30.一房の花
おいしいケーキを食べながら、私たちはクレインとフェザントの文化の違いなどの話で盛り上がっていた。
ウィルが一番驚いていたのは、クレインでは子どもを育てるのは〝師匠〟と呼ばれる魔法使いであることが一般的で、産みの親とは一年に数回会えばいい方だ、という下りだった。
「じゃあシャロンもその師匠に育ててもらったの?」
「育ててもらったというか、現在進行形というか……」
「どういうこと?」
「…修行中の身なので」
「修行…確かテリーもそんなこと言ってたね。具体的に何を修めれば一人前なの?」
何を…何を…う〜む…。
「ウィルに話すのも変な話なんだけど、私、実は天才だったの」
「……へぇ」
へぇ、じゃないってば。
「信じてないでしょ!そうでしょうね!でも何でかは秘密!キミツジコウだから」
「…君相手だと諜報活動も楽だろうね」
満たされたお腹を抱えながら、円形の広場をブラブラ歩く。
「とにかく!私は生まれた頃から天才で、何でもできたの!こうやって……」
パチンと指を鳴らす。
取り出したのは一房の花。
目を見開くウィルのジャケットの胸ポケットにそれをさす。
「とにかく、何だってできる…はずなのに、私は魔法が何なのかちっともわかって無いって。未来視だって失敗しちゃったし……」
「…え?」
未来視…未来視?
「あーー!!ちょっとウィル!こんな事してる場合じゃないでしょ!!こんなところ彼女に見られたら…!!」
「は?」
「私は修羅場とかごめんだから!!さっ、早く帰ろう!走って!…転移…いやダメダメ!やっぱり走って!」
「ちょ、ちょっとシャロン、彼女って…」
「何言ってんの!リーナさん!恋人なんでしょ!?」
「……は?」
「あーるじ、どうでした?可愛い女の子とのデートは。僕に感謝してくださいよねって、どうしたんですか?何かこの部屋ブリザード吹いてます?」
「……………。」
「あ、珍しいですねー、花なんか飾って。なんですっけ、これ。よく見るような……」
「触るな」
「はい!?何なんですか!怖いんですけど!」
「……………。」
いつどこで僕とカロリーナ・バーンズが恋人同士だという誤解が生じたのか、皆目見当がつかない。
彼女の頭の中を覗いて、そのきっかけを一つ一つ潰したいところだが、僕はあいにく彼女のような魔法使いでは無い。

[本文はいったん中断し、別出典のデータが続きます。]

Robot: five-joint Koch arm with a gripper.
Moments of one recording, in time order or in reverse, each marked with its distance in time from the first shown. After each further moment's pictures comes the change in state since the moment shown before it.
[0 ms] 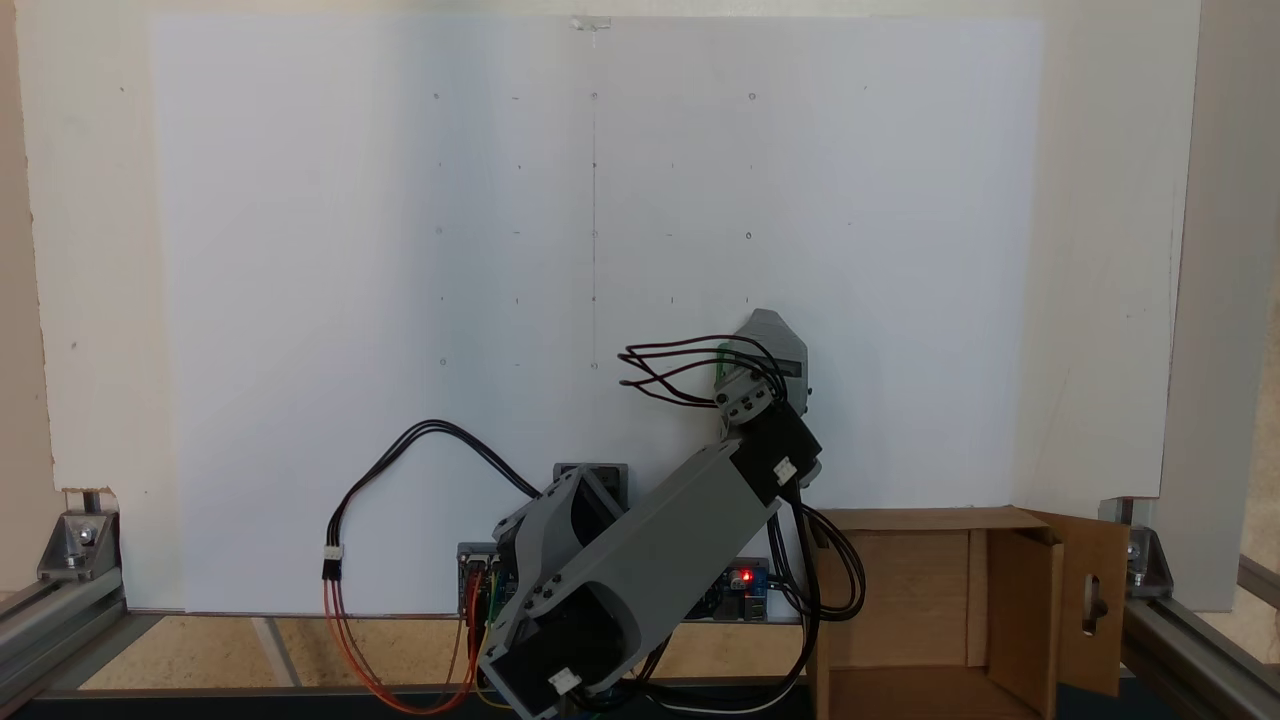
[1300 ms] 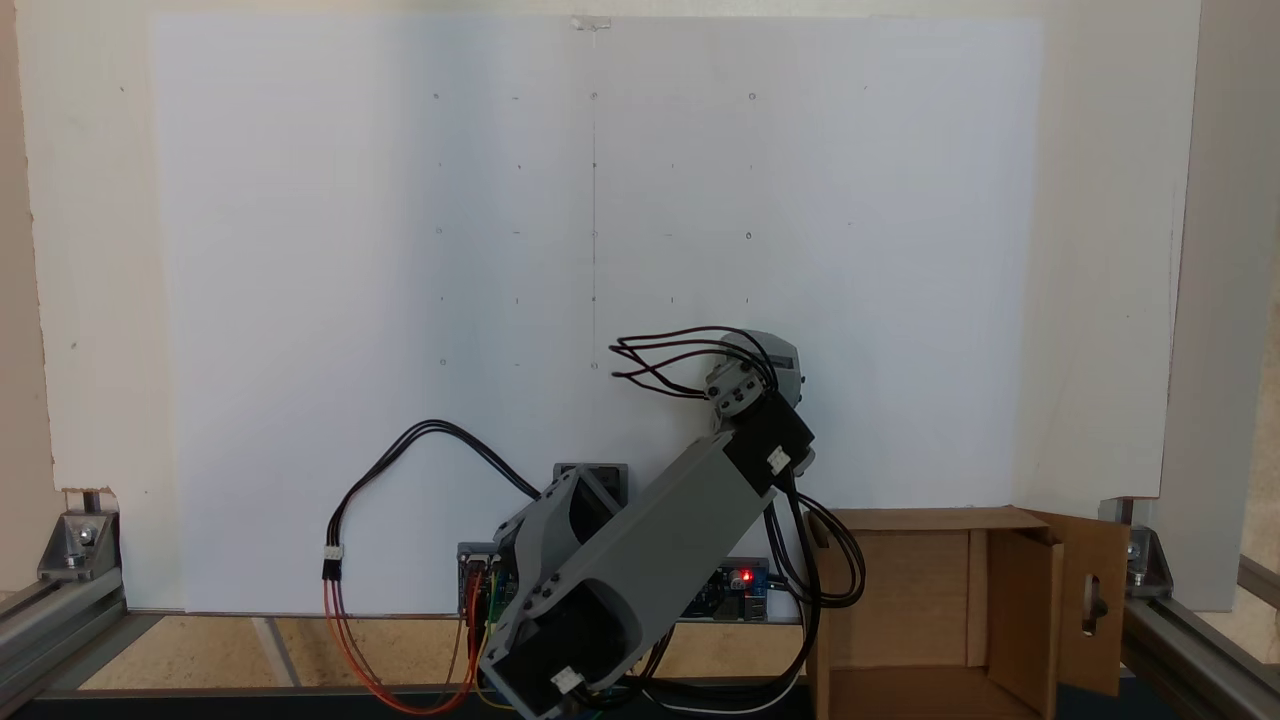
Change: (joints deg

何度も違うと説明してはみたが、何となく伝わっていない気がする。
「……難しい」
記憶が戻ってからというもの、頭の中の靄は確かに晴れた。
不思議なもので、〝忘れていた〟ということさえ信じられないほど、すんなりと彼女は僕の中に戻って来た。
だけれどそれと引き換えに…変な焦燥感に駆られる。
彼女のことを知れば知るほど、存在が遠くなる。
隣の国でありながら、全く違う理で成り立つ世界。その存在を対外的に隠し続けられる恐ろしいほどの力。
テリーはきっと正しかったのだろう。そう、知ったところで………。
だけれど、赤の他人であるよりはマシだ。こうやってカケラを拾い集め続けることができる。
「ディノ…明日王宮に行く。準備を」
「…はっ!」
目下、手元にあるのは300年前の繋がりだけ。それを手繰るところから始めるしかないだろう。
それと、テリーが最後に僕の記憶を戻すことを認めた理由…。
秘密を明かすことを許せるほどの理由…。
ふと彼女が取り出した花を見る。
…絶対に意味がわかってて選んだのでは無い。
だけどもし…ちゃんとわかっててこの花を選んだのならば、君は一体どちらの意味を持たせたのだろう。
無機質な部屋に似合わない青いブルースターを、僕はしばらく眺めていた。